Exercise brief -> Copy out the records that appear below, exactly as each one reads.

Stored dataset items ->
———

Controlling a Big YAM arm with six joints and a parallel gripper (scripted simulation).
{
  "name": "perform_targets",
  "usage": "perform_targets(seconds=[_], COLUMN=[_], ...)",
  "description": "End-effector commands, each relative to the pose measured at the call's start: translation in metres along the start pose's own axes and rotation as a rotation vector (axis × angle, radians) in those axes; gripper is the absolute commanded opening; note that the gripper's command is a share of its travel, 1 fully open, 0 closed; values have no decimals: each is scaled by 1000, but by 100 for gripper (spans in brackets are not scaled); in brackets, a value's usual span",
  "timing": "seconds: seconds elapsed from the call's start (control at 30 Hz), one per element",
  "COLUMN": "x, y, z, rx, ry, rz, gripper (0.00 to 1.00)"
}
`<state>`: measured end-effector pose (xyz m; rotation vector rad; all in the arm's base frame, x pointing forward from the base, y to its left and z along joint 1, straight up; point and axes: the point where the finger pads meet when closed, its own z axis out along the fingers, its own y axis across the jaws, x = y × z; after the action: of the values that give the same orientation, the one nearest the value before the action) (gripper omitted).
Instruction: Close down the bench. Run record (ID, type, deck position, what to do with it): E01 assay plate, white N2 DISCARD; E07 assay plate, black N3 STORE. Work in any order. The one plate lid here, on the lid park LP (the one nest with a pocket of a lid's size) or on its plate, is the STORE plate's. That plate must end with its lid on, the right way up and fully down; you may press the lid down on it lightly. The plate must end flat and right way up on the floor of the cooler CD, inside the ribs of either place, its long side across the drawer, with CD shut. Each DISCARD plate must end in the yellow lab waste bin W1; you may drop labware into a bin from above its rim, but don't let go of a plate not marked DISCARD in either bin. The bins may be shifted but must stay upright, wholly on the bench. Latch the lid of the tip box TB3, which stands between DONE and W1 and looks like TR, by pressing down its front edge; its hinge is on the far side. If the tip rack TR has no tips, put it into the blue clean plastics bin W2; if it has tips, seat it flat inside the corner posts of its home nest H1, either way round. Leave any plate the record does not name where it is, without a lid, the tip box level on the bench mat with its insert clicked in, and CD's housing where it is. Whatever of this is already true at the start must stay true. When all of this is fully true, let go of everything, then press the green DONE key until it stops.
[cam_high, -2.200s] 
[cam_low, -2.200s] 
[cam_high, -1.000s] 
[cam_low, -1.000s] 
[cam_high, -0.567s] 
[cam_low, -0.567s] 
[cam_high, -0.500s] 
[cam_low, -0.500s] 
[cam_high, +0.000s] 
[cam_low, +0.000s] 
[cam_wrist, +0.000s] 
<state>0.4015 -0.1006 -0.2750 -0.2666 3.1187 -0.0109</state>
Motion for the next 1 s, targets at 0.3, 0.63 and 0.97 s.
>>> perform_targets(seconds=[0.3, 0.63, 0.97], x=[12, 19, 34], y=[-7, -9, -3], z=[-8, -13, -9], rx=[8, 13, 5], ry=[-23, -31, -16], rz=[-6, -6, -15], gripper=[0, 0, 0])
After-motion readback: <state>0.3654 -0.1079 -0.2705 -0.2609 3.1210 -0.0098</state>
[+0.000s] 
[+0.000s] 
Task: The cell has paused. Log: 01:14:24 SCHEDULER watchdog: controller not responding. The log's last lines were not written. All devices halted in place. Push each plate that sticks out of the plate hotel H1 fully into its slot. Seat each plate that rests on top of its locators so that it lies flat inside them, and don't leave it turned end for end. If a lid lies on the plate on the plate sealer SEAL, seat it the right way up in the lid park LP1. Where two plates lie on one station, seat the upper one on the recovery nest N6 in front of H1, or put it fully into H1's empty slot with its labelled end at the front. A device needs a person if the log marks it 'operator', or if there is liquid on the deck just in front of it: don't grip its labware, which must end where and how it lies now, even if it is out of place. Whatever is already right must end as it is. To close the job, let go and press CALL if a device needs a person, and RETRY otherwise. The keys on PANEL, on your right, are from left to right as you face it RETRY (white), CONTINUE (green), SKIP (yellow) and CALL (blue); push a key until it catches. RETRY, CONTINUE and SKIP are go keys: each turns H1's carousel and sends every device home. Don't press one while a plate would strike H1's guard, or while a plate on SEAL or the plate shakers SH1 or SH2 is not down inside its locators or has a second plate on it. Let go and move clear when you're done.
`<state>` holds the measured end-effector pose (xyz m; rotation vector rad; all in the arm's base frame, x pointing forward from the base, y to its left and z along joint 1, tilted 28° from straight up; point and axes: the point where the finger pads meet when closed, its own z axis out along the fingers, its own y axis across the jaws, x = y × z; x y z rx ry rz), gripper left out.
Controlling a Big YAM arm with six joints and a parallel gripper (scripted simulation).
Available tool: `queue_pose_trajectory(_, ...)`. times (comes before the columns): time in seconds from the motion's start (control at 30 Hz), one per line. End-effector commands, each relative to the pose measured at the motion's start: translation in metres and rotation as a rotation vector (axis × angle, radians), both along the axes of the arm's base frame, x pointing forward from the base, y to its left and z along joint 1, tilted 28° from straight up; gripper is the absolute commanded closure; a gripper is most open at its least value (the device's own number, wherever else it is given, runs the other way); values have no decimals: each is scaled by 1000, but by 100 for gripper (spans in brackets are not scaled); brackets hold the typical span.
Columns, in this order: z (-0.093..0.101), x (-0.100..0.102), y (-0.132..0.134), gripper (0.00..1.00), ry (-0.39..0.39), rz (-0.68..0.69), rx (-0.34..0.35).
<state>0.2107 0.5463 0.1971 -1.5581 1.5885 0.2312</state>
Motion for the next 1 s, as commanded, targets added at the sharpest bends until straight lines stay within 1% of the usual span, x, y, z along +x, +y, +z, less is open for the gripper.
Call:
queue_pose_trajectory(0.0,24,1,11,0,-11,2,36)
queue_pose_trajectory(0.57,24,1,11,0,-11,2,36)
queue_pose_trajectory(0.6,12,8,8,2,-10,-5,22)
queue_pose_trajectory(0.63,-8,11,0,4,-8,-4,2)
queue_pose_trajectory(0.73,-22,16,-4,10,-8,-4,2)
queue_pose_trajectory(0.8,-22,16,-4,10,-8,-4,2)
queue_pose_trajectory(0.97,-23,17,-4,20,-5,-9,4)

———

Reply ->
Controlling a Big YAM arm with six joints and a parallel gripper (scripted simulation).
{
  "name": "perform_targets",
  "usage": "perform_targets(seconds=[_], COLUMN=[_], ...)",
  "description": "End-effector commands, each relative to the pose measured at the call's start: translation in metres along the start pose's own axes and rotation as a rotation vector (axis × angle, radians) in those axes; gripper is the absolute commanded opening; note that the gripper's command is a share of its travel, 1 fully open, 0 closed; values have no decimals: each is scaled by 1000, but by 100 for gripper (spans in brackets are not scaled); in brackets, a value's usual span",
  "timing": "seconds: seconds elapsed from the call's start (control at 30 Hz), one per element",
  "COLUMN": "x, y, z, rx, ry, rz, gripper (0.00 to 1.00)"
}
`<state>`: measured end-effector pose (xyz m; rotation vector rad; all in the arm's base frame, x pointing forward from the base, y to its left and z along joint 1, straight up; point and axes: the point where the finger pads meet when closed, its own z axis out along the fingers, its own y axis across the jaws, x = y × z; after the action: of the values that give the same orientation, the one nearest the value before the action) (gripper omitted).
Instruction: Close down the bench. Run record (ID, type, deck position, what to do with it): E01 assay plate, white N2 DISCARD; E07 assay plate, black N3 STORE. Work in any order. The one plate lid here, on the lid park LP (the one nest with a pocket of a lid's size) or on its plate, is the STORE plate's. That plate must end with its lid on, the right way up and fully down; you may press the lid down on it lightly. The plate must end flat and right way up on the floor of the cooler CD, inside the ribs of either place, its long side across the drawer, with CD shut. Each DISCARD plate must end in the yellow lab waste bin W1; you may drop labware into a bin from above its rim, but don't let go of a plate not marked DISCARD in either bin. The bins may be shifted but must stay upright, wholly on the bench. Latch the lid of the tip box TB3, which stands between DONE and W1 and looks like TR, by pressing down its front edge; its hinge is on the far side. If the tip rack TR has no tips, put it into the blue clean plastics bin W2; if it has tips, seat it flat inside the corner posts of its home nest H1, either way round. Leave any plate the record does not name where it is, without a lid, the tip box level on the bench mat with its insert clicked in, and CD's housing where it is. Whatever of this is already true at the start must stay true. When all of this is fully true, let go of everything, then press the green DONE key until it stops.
[cam_high, -2.200s] 
[cam_low, -2.200s] 
[cam_high, -1.000s] 
[cam_low, -1.000s] 
[cam_high, -0.567s] 
[cam_low, -0.567s] 
[cam_high, -0.500s] 
[cam_low, -0.500s] 
[cam_high, +0.000s] 
[cam_low, +0.000s] 
[cam_wrist, +0.000s] 
<state>0.4015 -0.1006 -0.2750 -0.2666 3.1187 -0.0109</state>
Motion for the next 1 s, targets at 0.3, 0.63 and 0.97 s.
>>> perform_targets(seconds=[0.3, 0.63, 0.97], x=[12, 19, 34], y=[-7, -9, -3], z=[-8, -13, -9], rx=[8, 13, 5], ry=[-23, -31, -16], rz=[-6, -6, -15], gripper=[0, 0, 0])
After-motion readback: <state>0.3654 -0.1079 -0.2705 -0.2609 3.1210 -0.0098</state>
[+0.000s] 
[+0.000s] 
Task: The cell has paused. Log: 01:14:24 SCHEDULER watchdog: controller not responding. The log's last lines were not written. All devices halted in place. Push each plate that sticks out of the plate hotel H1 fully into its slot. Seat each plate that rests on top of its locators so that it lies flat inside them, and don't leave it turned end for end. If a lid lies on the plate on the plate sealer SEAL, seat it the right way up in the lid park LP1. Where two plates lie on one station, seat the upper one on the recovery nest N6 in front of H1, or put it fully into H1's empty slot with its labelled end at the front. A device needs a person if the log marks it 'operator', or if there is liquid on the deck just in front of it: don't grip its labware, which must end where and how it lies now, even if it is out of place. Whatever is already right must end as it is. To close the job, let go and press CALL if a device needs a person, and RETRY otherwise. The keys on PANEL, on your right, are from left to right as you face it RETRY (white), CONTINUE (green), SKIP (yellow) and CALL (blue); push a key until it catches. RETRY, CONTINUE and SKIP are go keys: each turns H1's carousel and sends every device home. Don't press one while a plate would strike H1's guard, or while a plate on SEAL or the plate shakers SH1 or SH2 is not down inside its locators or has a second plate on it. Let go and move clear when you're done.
`<state>` holds the measured end-effector pose (xyz m; rotation vector rad; all in the arm's base frame, x pointing forward from the base, y to its left and z along joint 1, tilted 28° from straight up; point and axes: the point where the finger pads meet when closed, its own z axis out along the fingers, its own y axis across the jaws, x = y × z; x y z rx ry rz), gripper left out.
Controlling a Big YAM arm with six joints and a parallel gripper (scripted simulation).
Available tool: `queue_pose_trajectory(_, ...)`. times (comes before the columns): time in seconds from the motion's start (control at 30 Hz), one per line. End-effector commands, each relative to the pose measured at the motion's start: translation in metres and rotation as a rotation vector (axis × angle, radians), both along the axes of the arm's base frame, x pointing forward from the base, y to its left and z along joint 1, tilted 28° from straight up; gripper is the absolute commanded closure; a gripper is most open at its least value (the device's own number, wherever else it is given, runs the other way); values have no decimals: each is scaled by 1000, but by 100 for gripper (spans in brackets are not scaled); brackets hold the typical span.
Columns, in this order: z (-0.093..0.101), x (-0.100..0.102), y (-0.132..0.134), gripper (0.00..1.00), ry (-0.39..0.39), rz (-0.68..0.69), rx (-0.34..0.35).
<state>0.2107 0.5463 0.1971 -1.5581 1.5885 0.2312</state>
Motion for the next 1 s, as commanded, targets added at the sharpest bends until straight lines stay within 1% of the usual span, x, y, z along +x, +y, +z, less is open for the gripper.
Call:
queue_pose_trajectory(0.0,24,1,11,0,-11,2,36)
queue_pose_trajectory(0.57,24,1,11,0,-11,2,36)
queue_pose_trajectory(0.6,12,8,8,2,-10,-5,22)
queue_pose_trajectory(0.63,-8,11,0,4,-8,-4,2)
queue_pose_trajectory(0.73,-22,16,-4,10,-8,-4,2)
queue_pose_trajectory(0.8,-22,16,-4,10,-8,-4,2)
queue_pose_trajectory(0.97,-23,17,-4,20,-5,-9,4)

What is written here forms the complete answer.